_Goal of the exercise_. Give the data again in full, without pictures.

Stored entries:
- Opening Delimiter -
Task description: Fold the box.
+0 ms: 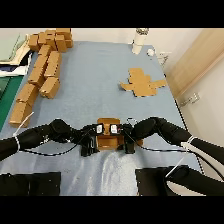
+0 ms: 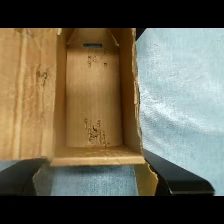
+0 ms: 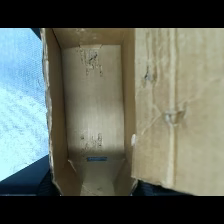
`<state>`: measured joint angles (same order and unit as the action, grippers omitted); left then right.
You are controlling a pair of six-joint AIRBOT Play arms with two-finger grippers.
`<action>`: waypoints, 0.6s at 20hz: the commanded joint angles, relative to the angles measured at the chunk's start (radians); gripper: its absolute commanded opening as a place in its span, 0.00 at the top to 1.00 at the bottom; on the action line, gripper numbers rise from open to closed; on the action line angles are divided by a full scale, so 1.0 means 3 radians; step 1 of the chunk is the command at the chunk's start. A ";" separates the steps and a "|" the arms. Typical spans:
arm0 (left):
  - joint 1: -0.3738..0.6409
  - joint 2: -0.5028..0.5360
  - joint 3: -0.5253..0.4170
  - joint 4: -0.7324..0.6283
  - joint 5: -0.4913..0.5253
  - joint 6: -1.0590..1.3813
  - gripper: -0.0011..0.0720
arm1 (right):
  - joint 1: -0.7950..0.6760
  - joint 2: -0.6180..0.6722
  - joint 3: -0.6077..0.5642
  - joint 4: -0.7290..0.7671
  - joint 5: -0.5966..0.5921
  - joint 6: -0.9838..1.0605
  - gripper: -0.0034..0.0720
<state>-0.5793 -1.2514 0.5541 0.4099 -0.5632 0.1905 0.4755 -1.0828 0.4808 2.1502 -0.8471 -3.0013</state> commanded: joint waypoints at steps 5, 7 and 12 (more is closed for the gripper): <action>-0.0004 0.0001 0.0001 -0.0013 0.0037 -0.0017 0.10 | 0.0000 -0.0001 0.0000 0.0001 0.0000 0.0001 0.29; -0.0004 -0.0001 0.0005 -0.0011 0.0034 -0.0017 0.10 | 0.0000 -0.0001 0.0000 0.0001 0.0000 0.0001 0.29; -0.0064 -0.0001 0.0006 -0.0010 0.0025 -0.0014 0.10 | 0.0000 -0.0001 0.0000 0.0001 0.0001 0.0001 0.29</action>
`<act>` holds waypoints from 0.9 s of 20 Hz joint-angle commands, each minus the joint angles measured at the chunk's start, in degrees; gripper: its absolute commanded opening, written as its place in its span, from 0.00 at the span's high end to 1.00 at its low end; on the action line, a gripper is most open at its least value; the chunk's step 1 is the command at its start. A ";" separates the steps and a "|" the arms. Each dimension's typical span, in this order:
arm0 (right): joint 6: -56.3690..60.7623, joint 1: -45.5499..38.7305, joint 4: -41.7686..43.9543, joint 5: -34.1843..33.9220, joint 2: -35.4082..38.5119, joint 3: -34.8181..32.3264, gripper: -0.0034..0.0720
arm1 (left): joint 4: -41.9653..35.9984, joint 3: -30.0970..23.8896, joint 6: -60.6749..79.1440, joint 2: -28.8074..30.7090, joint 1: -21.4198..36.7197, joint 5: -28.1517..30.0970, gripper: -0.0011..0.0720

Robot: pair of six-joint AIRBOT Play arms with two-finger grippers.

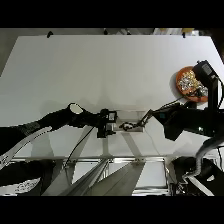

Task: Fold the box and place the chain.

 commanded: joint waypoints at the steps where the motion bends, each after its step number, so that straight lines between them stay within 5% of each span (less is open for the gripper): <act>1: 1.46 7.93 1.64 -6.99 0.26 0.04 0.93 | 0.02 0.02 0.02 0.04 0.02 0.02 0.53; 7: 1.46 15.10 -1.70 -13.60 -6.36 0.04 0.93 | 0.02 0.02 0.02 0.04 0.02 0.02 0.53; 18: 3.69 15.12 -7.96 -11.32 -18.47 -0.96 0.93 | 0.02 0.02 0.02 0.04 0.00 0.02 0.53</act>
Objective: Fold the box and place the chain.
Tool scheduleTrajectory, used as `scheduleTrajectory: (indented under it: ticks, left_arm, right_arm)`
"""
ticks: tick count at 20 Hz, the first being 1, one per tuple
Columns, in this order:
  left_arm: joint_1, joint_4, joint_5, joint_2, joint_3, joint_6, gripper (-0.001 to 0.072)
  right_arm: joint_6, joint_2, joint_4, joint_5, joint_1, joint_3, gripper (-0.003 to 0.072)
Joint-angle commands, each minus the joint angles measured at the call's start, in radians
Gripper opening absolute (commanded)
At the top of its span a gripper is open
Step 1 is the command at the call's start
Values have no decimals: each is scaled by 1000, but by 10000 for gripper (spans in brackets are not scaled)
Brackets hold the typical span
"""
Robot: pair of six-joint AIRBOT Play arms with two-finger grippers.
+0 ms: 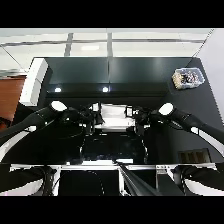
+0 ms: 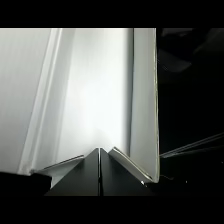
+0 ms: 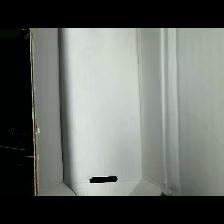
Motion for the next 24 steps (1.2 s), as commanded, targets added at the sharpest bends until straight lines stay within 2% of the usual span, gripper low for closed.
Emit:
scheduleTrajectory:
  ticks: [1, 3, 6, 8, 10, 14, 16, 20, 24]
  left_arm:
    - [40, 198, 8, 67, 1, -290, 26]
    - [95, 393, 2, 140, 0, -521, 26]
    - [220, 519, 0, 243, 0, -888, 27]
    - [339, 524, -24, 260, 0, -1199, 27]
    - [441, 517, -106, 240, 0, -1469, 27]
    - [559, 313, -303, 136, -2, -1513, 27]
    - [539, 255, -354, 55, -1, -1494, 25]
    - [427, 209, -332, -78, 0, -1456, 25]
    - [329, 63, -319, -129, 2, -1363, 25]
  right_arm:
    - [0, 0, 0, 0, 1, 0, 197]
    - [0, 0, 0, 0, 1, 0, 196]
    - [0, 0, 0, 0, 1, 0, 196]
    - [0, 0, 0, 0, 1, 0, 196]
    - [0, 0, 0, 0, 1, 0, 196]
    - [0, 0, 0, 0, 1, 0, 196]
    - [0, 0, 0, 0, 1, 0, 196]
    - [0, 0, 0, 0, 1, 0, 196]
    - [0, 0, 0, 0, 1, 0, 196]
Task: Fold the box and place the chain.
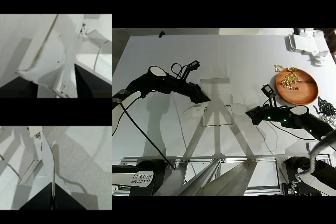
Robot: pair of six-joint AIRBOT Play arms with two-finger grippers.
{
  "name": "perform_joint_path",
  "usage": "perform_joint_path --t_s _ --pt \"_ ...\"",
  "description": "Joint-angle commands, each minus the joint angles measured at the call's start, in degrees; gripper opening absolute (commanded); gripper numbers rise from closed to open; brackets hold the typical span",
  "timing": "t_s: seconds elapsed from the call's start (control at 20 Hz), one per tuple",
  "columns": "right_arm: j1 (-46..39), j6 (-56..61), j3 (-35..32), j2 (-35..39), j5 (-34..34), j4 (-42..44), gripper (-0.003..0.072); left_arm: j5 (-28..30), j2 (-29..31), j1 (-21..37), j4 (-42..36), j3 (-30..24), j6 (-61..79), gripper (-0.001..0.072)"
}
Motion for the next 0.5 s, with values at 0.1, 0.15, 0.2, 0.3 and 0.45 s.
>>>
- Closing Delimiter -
_Output for this exercise_.
Task description: Fold the box.
+0 ms: 
+0 ms: 
+0 ms: 
`<state>`: measured joint angles (same order and unit as the action, grippers omitted); left then right.
You are controlling a pair of six-joint AIRBOT Play arms with two-finger grippers.
`<action>`: waypoints, 0.6s at 20hz: the commanded joint angles, relative to the angles measured at the chunk's start (radians); gripper: its absolute commanded opening as a place in its span, 0.00 at the top to 1.00 at the bottom; on the action line, gripper numbers rise from open to closed; on the action line angles are divided by a full scale, so 1.0 means 3 radians; step 1 of the chunk is the command at the chunk's start. A ";" separates the steps and a "|" the arms. Typical spans:
arm0 (left):
  - joint 1: -0.3738..0.6409
  - joint 2: -0.5028..0.5360
  - joint 3: -0.5253..0.4170
  - joint 4: -0.7324..0.6283
  - joint 5: -0.4913..0.5253
  - joint 6: -1.0590..1.3813
  - gripper: -0.0011..0.0720
arm1 (right):
  - joint 1: -0.7950..0.6760
  - joint 2: -0.6180..0.6722
  - joint 3: -0.6077..0.5642
  - joint 4: -0.7290..0.7671
  - joint 5: -0.5966..0.5921
  - joint 6: -0.9838..1.0605
  - gripper: -0.0034..0.0720
<state>-0.5793 -1.2514 0.5541 0.4099 -0.5632 0.1905 0.4755 -1.0828 0.4808 2.1502 -0.8471 -3.0013</state> commanded: joint waypoints at steps 5, 7 and 12 (more is closed for the gripper): <action>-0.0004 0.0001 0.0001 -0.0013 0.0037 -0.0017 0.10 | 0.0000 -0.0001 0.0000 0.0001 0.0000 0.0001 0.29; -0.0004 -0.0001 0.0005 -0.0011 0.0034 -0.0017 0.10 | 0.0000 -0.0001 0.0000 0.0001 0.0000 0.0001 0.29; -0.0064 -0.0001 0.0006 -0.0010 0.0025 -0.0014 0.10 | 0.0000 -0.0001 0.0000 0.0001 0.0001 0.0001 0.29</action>
`<act>` holds waypoints from 0.9 s of 20 Hz joint-angle commands, each minus the joint angles measured at the chunk's start, in degrees; gripper: its absolute commanded opening, written as its place in its span, from 0.00 at the span's high end to 1.00 at its low end; on the action line, a gripper is most open at its least value; the chunk's step 1 is the command at its start. A ";" separates the steps and a "|" the arms. Each dimension's typical span, in this order:
arm0 (right): joint 6: -56.3690..60.7623, joint 1: -45.5499..38.7305, joint 4: -41.7686..43.9543, joint 5: -34.1843..33.9220, joint 2: -35.4082..38.5119, joint 3: -34.8181..32.3264, gripper: -0.0034..0.0720
arm1 (left): joint 4: -41.9653..35.9984, joint 3: -30.0970..23.8896, joint 6: -60.6749..79.1440, joint 2: -28.8074..30.7090, joint 1: -21.4198..36.7197, joint 5: -28.1517..30.0970, gripper: -0.0011..0.0720

Robot: pair of six-joint AIRBOT Play arms with two-finger grippers.


Task: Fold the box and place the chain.

 commanded: joint waypoints at the steps where the motion bends, each after its step number, so that straight lines between them stay within 5% of each span (less is open for the gripper): <act>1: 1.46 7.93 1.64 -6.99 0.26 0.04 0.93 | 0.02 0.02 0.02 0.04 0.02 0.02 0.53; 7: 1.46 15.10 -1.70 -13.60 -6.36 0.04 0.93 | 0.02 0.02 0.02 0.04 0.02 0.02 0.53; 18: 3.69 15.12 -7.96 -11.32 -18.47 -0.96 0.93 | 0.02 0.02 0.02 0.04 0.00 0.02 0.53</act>
Objective: Fold the box and place the chain.
Tool scheduleTrajectory, used as `scheduleTrajectory: (indented under it: ticks, left_arm, right_arm)`
"""
ticks: tick count at 20 Hz, the first being 1, one per tuple
Columns, in this order:
  left_arm: joint_1, joint_4, joint_5, joint_2, joint_3, joint_6, gripper (-0.001 to 0.072)
  right_arm: joint_6, joint_2, joint_4, joint_5, joint_1, joint_3, gripper (-0.003 to 0.072)
Joint-angle commands, each minus the joint angles measured at the call's start, in radians
Gripper opening absolute (commanded)
At the top of its span a gripper is open
Step 1 is the command at the call's start
Values have no decimals: each is scaled by 1000, but by 10000 for gripper (spans in brackets are not scaled)
Brackets hold the typical span
"""
Robot: pair of six-joint AIRBOT Play arms with two-finger grippers.
+0 ms: 
+0 ms: 
+0 ms: 
Motion for the next 24 steps (1.2 s), as commanded, targets added at the sharpest bends until straight lines stay within 2% of the usual span, gripper low for closed.
Emit:
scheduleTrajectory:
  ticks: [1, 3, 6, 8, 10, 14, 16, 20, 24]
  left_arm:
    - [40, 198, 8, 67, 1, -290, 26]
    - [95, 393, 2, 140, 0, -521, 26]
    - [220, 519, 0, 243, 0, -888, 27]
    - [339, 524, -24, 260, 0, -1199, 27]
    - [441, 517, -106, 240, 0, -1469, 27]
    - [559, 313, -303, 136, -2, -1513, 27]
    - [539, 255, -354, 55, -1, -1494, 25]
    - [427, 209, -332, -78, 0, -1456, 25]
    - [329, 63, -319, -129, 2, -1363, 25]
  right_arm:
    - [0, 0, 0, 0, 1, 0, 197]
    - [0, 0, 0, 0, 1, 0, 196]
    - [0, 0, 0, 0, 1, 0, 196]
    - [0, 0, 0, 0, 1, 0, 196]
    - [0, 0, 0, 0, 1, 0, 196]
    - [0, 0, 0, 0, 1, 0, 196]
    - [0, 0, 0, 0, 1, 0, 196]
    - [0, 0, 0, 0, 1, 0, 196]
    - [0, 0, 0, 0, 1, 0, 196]
Task: Fold the box and place the chain.
Robot: pair of six-joint AIRBOT Play arms with two-finger grippers.
{
  "name": "perform_joint_path",
  "usage": "perform_joint_path --t_s _ --pt \"_ ...\"",
  "description": "Joint-angle commands, each minus the joint angles measured at the call's start, in degrees; gripper opening absolute (commanded); gripper numbers rise from closed to open; brackets hold the typical span",
  "timing": "t_s: seconds elapsed from the call's start (control at 20 Hz), one per tuple",
  "columns": "right_arm: j1 (-46..39), j6 (-56..61), j3 (-35..32), j2 (-35..39), j5 (-34..34), j4 (-42..44), gripper (-0.003..0.072); left_arm: j5 (-28..30), j2 (-29..31), j1 (-21..37), j4 (-42..36), j3 (-30..24), j6 (-61..79), gripper (-0.001..0.072)"
}
Motion for the next 0.5 s, with values at 0.1, 0.15, 0.2, 0.3 and 0.45 s.
>>>

The work is done, and the output is complete.